**The task**. Filter the entries, keeping every line with the word "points".

**Information shown**.
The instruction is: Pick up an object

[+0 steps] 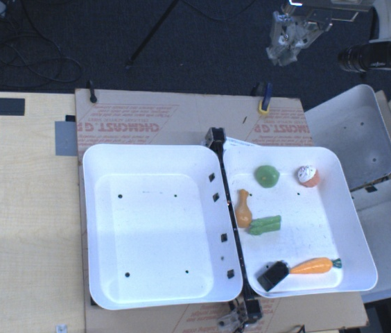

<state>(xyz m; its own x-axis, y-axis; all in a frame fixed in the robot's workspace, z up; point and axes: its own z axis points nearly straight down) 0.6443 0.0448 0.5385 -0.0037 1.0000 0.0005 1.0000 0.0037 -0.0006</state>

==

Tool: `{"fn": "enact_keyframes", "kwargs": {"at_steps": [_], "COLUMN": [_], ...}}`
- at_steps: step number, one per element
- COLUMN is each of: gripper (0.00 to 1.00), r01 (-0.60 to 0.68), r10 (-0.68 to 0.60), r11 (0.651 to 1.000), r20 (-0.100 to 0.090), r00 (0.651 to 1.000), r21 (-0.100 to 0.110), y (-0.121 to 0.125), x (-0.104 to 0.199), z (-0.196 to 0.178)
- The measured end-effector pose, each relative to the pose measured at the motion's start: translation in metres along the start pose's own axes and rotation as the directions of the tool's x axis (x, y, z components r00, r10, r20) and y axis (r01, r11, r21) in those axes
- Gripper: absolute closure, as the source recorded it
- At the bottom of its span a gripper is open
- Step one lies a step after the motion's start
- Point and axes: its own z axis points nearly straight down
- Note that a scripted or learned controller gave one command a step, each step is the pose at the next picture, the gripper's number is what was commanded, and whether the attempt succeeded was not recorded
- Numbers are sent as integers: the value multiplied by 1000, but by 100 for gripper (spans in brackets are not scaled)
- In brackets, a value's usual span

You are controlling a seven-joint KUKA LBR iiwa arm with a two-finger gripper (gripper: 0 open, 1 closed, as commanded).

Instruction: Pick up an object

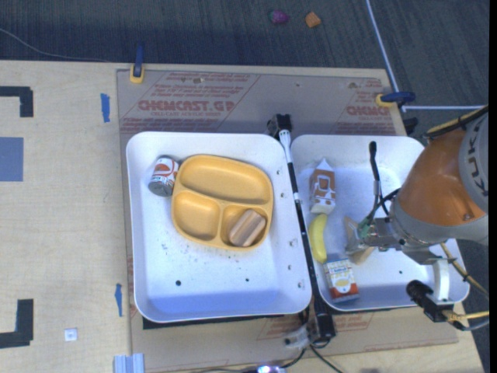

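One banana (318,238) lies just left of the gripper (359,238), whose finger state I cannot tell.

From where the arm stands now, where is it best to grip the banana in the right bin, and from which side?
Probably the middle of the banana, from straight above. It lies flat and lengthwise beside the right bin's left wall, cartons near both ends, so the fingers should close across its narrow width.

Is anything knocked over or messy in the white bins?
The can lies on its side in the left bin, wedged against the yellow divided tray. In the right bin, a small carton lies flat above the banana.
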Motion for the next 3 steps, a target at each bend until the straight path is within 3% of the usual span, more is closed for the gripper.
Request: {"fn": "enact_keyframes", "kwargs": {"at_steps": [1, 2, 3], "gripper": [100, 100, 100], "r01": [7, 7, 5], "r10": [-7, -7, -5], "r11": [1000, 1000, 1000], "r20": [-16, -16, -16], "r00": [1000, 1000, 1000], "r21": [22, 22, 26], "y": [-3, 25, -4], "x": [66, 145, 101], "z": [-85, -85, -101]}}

**Answer to this task**.
<state>(xyz m; its own x-axis, y-axis; all in a frame fixed in the robot's workspace, z up; point and axes: its own z axis points nearly straight down) 0.6443 0.0448 0.5385 -0.0037 1.0000 0.0005 1.0000 0.0037 -0.0006</state>
- Point and axes: its own z axis points nearly straight down

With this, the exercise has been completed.